* WHAT NEEDS TO BE DONE
Repeat the records below exactly, beginning at the first line and finishing with the line that contains "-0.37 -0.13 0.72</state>".

* ENTRIES PROVIDED

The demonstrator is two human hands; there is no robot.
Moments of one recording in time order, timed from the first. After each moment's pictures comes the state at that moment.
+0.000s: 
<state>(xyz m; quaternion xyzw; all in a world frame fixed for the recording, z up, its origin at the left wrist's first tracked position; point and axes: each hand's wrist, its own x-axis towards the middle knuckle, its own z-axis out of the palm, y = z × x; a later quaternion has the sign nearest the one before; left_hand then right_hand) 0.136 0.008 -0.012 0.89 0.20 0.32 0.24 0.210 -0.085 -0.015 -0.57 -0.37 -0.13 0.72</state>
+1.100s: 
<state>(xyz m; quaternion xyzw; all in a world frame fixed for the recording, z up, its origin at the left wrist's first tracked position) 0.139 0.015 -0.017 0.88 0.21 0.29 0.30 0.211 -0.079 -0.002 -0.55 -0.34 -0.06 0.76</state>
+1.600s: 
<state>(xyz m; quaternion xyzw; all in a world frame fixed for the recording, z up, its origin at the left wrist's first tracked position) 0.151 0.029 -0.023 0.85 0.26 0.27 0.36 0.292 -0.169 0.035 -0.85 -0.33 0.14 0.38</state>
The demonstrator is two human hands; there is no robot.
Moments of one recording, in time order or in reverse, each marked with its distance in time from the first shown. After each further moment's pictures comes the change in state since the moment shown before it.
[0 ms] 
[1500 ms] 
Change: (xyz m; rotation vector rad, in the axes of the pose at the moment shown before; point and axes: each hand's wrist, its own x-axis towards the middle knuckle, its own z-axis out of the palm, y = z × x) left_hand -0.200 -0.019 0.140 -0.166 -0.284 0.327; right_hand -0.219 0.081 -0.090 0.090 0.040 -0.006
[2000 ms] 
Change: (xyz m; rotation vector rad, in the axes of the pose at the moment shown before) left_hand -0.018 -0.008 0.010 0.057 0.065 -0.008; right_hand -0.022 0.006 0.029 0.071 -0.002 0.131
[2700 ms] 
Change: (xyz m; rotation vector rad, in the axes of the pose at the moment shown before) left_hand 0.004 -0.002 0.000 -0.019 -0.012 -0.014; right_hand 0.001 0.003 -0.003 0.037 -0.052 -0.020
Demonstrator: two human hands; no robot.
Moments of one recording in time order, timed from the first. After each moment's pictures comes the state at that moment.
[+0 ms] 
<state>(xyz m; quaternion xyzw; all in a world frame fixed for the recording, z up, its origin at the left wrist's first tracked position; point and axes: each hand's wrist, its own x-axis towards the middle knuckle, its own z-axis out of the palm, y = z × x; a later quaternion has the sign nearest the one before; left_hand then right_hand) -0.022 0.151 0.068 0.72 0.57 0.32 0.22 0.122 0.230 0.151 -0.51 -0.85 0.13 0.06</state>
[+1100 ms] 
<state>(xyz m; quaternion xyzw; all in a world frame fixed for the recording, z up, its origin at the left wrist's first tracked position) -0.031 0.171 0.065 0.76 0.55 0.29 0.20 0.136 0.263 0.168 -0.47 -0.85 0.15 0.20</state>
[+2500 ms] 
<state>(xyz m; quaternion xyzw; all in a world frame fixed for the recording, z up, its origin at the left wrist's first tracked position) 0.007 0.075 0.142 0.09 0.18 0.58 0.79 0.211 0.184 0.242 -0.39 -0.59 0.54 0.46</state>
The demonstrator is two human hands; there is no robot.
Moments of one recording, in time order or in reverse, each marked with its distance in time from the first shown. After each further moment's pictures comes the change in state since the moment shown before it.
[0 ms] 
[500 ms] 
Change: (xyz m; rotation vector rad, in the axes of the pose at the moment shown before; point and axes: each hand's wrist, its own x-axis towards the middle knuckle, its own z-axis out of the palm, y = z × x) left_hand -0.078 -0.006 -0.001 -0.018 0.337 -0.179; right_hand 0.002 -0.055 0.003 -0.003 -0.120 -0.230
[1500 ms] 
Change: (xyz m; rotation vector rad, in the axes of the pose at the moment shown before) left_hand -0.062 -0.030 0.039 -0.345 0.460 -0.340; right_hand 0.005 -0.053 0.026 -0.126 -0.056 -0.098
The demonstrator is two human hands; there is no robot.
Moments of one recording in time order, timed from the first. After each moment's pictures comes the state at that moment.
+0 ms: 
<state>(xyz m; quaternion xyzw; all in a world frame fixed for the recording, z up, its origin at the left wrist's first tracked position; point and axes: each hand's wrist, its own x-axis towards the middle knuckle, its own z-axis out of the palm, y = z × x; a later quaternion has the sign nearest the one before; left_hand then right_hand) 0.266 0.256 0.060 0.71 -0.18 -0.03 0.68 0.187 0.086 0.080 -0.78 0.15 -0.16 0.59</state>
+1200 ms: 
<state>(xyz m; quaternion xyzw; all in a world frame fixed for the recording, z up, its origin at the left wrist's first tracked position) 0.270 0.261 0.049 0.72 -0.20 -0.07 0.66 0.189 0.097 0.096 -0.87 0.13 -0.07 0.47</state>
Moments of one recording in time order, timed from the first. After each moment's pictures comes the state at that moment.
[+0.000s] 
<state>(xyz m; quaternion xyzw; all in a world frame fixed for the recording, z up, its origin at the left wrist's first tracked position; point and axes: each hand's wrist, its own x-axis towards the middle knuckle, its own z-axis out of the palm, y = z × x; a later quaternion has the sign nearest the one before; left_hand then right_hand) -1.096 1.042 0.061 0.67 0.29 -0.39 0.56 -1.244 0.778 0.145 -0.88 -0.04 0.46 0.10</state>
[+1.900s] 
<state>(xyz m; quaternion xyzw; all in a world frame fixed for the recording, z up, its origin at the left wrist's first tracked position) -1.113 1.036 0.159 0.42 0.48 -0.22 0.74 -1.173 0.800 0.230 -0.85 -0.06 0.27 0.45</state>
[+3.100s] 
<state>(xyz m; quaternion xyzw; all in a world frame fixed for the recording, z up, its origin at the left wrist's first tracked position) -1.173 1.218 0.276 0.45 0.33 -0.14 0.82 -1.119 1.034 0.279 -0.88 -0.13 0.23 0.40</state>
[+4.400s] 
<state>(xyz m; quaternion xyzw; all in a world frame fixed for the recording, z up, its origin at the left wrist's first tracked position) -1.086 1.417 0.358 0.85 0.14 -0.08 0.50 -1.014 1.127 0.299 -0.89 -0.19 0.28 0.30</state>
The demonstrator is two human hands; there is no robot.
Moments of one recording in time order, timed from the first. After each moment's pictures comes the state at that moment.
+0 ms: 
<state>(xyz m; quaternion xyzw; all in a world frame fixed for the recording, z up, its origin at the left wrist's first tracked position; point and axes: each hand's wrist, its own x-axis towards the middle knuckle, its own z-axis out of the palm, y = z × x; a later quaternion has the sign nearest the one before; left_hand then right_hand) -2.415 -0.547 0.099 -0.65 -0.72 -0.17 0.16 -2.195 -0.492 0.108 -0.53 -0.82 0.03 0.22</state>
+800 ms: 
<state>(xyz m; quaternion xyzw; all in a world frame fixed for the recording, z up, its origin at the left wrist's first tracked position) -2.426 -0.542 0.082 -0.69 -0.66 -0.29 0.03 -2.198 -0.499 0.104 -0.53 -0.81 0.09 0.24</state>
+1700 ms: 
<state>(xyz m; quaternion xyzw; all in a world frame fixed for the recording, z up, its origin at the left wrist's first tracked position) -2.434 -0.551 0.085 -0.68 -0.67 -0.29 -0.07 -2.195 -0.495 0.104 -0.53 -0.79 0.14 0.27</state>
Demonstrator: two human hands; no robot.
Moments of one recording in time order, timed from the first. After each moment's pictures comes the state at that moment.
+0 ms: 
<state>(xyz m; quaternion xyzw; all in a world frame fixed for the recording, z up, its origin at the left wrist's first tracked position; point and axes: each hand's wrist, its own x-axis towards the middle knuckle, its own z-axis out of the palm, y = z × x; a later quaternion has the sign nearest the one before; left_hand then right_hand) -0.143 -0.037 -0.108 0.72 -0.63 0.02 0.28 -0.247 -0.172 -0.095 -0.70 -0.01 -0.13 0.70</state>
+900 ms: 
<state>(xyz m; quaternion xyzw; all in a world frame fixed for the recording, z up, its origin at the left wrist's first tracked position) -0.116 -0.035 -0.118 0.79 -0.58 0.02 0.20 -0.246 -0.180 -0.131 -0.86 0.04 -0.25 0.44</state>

* TASK SOLUTION
The demonstrator is two human hands; there is no robot.
Moments of one recording in time order, timed from the first. After each moment's pictures comes the state at that moment.
+0.000s: 
<state>(xyz m; quaternion xyzw; all in a world frame fixed for the recording, z up, its origin at the left wrist's first tracked position; point and axes: each hand's wrist, its own x-axis towards the middle knuckle, its own z-axis out of the palm, y = z × x; a later quaternion has the sign nearest the one before; left_hand then right_hand) 0.136 0.008 -0.012 0.89 0.20 0.32 0.24 0.210 -0.085 -0.015 -0.57 -0.37 -0.13 0.72</state>

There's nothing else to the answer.